When sports radio talk hosts realize the cable scam is up for all these sports programming you know there are worries about the future of sports cable programming. Terry Boers and Jewish co-host Bernstein talked a bit about pending legislation to give consumers more choice on cable programming selection and that only forced to buy a bundle is what enables ESPN and other sports programming to become so widely available. If consumers actually had the ability as some in congress want them to select only the channels they prefer and not a bundle of five hundred cable channels that many of these useless channels wouldn't exist. No one would want the fishing network and basically the media sports complex would be majorly affected by these free-choice decisions on cable programming purchases that are so long over due.
If ESPN were taken out of the bundle, for example, it might need to cost as much as $30—instead of the roughly $6 per subscriber it currently charges as part of the bundle, according to SNL Kagan—to recoup its losses from reduced distribution and continue to afford its content.
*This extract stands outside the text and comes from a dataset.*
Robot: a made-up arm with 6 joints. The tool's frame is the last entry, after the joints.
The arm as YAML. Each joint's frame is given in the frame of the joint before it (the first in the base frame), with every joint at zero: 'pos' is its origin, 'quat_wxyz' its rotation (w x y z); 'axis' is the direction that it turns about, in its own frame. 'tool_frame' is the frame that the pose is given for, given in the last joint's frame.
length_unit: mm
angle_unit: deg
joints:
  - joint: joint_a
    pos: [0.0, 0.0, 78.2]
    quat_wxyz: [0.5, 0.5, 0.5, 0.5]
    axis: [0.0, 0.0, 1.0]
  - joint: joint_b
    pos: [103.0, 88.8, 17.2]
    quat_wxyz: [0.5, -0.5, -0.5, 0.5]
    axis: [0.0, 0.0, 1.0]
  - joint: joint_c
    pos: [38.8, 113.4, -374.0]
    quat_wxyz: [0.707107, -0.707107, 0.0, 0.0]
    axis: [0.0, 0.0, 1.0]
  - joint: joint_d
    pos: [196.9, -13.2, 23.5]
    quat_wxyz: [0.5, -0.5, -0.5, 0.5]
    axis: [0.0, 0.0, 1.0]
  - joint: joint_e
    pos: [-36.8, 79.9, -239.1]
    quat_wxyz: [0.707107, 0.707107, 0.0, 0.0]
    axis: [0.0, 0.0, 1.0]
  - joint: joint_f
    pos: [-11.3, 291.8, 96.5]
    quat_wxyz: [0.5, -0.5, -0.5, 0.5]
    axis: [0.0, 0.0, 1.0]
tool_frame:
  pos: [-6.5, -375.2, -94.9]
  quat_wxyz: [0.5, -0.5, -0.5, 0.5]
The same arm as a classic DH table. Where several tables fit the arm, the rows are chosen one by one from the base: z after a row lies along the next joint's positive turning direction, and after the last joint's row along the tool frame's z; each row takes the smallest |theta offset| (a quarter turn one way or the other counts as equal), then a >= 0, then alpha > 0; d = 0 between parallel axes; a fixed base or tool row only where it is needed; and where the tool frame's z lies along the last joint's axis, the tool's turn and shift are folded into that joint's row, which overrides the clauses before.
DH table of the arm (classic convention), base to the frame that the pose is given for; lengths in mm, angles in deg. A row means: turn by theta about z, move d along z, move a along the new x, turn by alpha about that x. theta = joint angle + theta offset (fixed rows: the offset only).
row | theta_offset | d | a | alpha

Only 20 million ‘super fan homes would pay $30/month for ESPN channels and that's a top estimate which would disastrously hit their advertising revenues as fewer of them would want to reach this limited audience of older males watching baseball. The sports world will have a much less significance in the broadcasting world and culture in general when this occurs. Guys like Bernstein and Boers will have to take groundskeeper jobs if they need desperately to work near major athletic events.